Railroad Retirement Board Dusts Off Its Digital Files
Published Date: 12/5/2025
Notice
Summary
The Railroad Retirement Board is updating how it handles records for railroad workers’ retirement and survivor benefits. They’re adding new groups like Congress and law enforcement who can access these records for specific reasons. These changes take effect right away, but some parts wait 30 days for public comments, so speak up by January 5, 2026!
Analyzed Economic Effects
5 provisions identified: 2 benefits, 3 costs, 0 mixed.
Treasury Can Use Records To Pay Or Reclaim Benefits
The RRB may disclose beneficiary identifying information, addresses, check rates, and other data to the Department of the Treasury to issue benefit payments, act on reports of non-receipt, ensure delivery to the correct address or financial organization, control reclamation and return of outstanding benefit payments, and investigate alleged forgery or theft.
Medicare Coordination With SSA and CMS
The RRB may share beneficiary identifying information, entitlement data, medical evidence, and benefit rates with the Social Security Administration and the Centers for Medicare & Medicaid Services to correlate actions with Title II and Title XVIII (Medicare). Identifying information about Medicare-entitled beneficiaries who may be working may be disclosed to CMS to determine whether Medicare should be the secondary payer.
Electronic Records Kept Permanently
Electronic records in this system are continually updated and permanently retained on storage drives and IBM zCloud (and other electronic media); when storage media are no longer serviceable they will be sanitized per NIST guidelines. This means your electronic benefit records are kept indefinitely in RRB systems.

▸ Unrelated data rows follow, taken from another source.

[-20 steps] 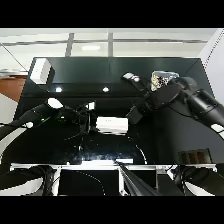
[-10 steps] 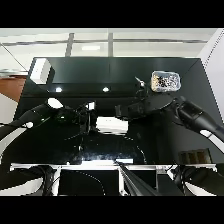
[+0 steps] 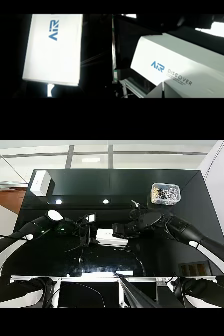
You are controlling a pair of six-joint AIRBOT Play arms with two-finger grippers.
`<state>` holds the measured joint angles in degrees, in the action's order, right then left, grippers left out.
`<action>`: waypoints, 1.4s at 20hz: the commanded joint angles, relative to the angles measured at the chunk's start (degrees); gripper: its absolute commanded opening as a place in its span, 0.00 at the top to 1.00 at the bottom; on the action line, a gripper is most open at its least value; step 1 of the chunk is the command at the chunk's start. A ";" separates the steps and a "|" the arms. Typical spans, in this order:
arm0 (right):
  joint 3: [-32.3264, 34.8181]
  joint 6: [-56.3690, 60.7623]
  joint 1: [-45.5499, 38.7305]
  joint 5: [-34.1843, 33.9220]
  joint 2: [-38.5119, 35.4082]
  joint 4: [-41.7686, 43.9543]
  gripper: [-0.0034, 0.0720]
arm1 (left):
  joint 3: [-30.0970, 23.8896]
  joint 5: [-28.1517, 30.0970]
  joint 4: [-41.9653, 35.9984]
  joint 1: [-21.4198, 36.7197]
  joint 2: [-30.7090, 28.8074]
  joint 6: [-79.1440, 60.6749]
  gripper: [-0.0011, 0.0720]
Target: Fold the box and place the chain.
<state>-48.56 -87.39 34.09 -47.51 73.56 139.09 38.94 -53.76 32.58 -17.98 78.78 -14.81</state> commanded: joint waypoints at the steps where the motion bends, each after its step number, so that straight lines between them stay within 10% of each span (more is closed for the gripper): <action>1: 1.95 0.22 0.09 -0.09 0.22 -0.24 0.93 | 0.07 -0.04 -0.02 0.02 0.02 0.07 0.35; 18: 2.25 -1.22 0.42 1.88 1.62 -0.24 0.93 | 0.07 -0.04 -0.02 0.02 0.02 0.07 0.35; 26: -0.24 -3.06 -7.13 -0.33 -9.40 -1.44 0.93 | 0.07 -0.74 0.22 0.13 -0.04 0.11 0.35; 28: -0.24 -3.04 -10.45 -1.99 -11.45 -2.25 0.93 | 0.07 -0.79 2.54 0.13 -0.79 0.92 0.00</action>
<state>-48.49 -90.24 27.55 -47.86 65.45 137.43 38.94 -54.43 33.06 -17.91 78.54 -14.57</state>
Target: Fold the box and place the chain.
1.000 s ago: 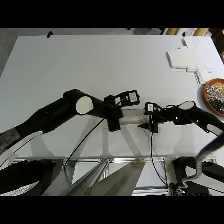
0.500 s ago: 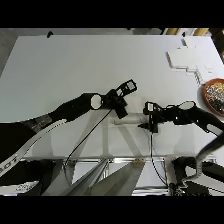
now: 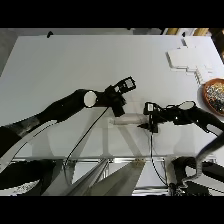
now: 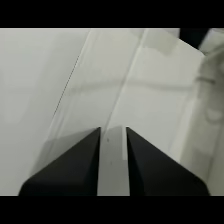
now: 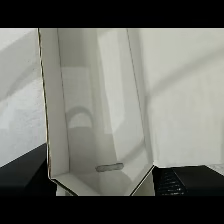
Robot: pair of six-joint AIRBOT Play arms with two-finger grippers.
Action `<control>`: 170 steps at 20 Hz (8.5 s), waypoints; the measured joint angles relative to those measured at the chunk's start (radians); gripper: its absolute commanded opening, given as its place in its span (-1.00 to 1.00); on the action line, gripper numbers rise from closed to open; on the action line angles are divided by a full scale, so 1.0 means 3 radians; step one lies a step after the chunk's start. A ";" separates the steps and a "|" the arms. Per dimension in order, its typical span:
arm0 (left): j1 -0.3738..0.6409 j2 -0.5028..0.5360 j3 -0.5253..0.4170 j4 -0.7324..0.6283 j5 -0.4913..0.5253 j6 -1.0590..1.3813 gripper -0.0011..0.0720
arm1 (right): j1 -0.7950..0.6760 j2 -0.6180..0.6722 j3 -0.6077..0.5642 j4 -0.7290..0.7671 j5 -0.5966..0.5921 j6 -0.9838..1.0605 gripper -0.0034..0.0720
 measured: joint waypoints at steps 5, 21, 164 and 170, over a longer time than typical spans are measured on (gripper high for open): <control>0.0061 0.0267 -0.0043 0.0594 -0.0917 0.0089 0.56 | 0.0000 0.0000 0.0000 0.0001 0.0001 0.0000 0.26; 0.0220 0.0275 -0.0782 0.0224 -0.0690 0.1583 0.59 | 0.0000 0.0000 0.0000 0.0003 0.0003 0.0001 0.26; 0.0381 0.0484 -0.0987 -0.0875 -0.0501 -0.2782 -0.21 | -0.0005 0.0000 0.0000 0.0003 0.0005 -0.0003 0.26; 0.0427 0.0490 -0.0942 -0.0833 -0.0610 -0.2778 -0.21 | -0.0003 0.0000 0.0000 0.0003 -0.0001 0.0003 0.26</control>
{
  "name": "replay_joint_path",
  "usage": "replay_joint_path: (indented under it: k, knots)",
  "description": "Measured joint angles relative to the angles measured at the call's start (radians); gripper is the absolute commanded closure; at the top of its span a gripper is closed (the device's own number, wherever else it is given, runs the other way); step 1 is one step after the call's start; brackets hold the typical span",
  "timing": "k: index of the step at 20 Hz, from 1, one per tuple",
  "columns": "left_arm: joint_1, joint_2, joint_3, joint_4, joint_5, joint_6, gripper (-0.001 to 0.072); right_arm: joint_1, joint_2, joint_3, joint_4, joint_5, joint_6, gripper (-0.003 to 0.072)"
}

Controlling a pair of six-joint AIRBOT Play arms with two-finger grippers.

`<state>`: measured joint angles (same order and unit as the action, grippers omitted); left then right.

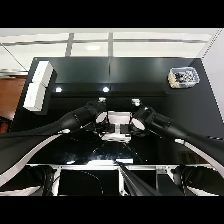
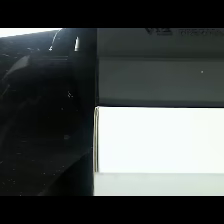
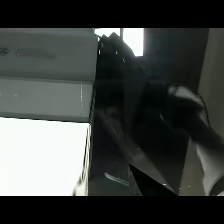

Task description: Fold the box and place the chain.

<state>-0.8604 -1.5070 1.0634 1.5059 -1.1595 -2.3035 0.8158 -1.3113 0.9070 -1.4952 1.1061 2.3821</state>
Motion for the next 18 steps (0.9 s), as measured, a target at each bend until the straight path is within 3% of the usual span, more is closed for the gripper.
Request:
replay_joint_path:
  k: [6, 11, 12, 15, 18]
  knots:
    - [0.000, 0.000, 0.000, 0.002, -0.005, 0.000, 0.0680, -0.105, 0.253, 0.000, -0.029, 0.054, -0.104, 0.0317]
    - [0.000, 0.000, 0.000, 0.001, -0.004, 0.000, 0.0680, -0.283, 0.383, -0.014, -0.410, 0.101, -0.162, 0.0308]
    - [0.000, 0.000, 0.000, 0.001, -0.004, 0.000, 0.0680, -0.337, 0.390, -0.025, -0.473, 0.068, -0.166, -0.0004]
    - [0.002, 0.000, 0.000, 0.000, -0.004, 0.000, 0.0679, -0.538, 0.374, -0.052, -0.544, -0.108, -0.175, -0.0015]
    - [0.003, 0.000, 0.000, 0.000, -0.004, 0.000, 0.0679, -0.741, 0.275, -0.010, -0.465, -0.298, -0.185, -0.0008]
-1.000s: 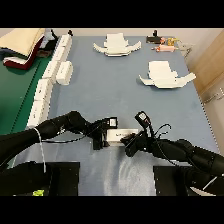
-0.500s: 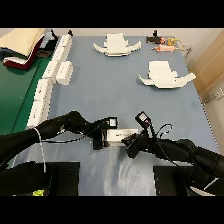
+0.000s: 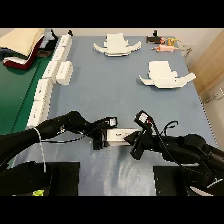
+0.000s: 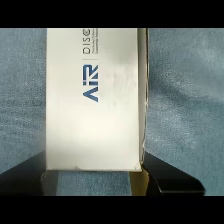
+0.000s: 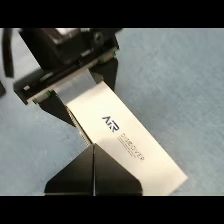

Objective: Fold the box.

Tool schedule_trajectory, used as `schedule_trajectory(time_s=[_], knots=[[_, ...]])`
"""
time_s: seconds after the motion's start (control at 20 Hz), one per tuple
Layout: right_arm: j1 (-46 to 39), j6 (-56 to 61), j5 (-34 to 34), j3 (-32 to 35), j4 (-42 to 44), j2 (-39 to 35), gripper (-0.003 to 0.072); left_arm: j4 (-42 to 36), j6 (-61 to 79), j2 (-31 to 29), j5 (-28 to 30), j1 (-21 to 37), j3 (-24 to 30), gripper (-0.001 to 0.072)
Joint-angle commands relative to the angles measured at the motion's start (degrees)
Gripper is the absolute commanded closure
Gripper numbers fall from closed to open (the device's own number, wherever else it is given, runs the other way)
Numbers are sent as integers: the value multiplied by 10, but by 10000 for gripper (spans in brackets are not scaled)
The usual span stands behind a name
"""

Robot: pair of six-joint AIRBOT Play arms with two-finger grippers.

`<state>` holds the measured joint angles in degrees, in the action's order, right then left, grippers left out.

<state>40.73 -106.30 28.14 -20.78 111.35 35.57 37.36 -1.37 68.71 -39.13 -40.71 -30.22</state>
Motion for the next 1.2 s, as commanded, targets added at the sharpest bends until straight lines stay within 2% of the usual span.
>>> schedule_trajectory(time_s=[0.0,0.05,0.15,0.25,0.5,0.65,0.95,1.15], knots=[[-11,177,152,-47,-232,-4,681,1,0,0,0,0,0,257],[-16,233,216,-66,-306,-2,681,1,0,0,0,0,0,257],[-30,324,326,-98,-391,-2,681,1,1,0,2,0,0,257],[-40,348,379,-114,-410,-3,681,0,0,0,12,0,0,257],[-41,349,416,-115,-358,-3,681,-1,0,0,11,0,-1,257],[-41,349,415,-115,-356,-3,681,0,-11,-10,-26,0,-10,257],[-41,349,415,-115,-356,-3,681,42,-28,-68,-41,1,-13,257],[-41,349,415,-115,-356,-3,681,96,-158,-126,-27,28,-13,257]])
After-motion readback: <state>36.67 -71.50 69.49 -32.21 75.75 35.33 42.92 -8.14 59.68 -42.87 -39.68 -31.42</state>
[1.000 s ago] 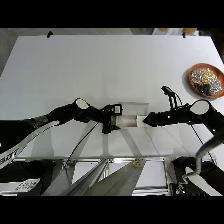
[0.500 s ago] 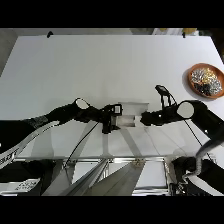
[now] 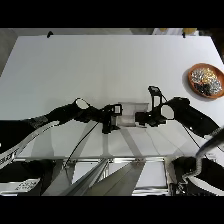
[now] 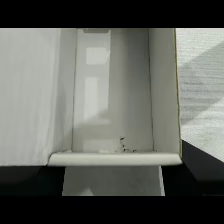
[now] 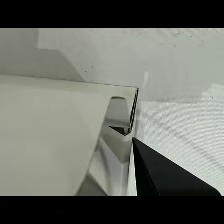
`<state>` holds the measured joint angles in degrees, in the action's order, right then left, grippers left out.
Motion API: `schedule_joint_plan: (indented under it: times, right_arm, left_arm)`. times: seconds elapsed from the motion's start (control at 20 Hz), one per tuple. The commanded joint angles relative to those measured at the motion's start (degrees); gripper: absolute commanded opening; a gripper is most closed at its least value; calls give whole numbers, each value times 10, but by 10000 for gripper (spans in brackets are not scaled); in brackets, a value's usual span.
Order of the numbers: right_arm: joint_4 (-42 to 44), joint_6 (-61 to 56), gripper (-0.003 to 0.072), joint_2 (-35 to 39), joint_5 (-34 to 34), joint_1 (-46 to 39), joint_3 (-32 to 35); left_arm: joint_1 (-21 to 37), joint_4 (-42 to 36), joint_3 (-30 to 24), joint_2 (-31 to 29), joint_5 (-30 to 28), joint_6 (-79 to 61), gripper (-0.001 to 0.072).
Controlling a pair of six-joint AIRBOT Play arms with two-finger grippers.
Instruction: Fold the box and place the chain.
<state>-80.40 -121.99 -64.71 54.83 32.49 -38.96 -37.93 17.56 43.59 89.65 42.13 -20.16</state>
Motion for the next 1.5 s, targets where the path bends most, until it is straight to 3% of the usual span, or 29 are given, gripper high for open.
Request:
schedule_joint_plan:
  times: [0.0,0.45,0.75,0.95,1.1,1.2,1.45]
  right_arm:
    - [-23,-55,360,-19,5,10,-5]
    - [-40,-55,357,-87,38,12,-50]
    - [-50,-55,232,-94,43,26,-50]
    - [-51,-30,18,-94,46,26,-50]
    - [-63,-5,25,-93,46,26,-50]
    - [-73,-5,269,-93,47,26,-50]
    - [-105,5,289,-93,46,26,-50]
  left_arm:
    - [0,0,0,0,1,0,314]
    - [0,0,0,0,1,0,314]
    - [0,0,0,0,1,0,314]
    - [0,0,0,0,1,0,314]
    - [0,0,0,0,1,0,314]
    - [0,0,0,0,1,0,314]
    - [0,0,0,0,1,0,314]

Who Can See Your Railroad Records
The Railroad Retirement Board added new routine uses allowing records to be shared with congressional representatives, contractors working for the federal government, law enforcement, other federal agencies for breach response, the National Archives, and attorneys. These changes expand the list of outside parties who may receive your railroad retirement and survivor records.
IRS May Receive Beneficiary Tax Information
The RRB may disclose beneficiary identifying information, including Social Security number and supplemental annuity amounts, to the Internal Revenue Service for tax purposes and may furnish benefit amounts and withholding instructions to the IRS for tax administration.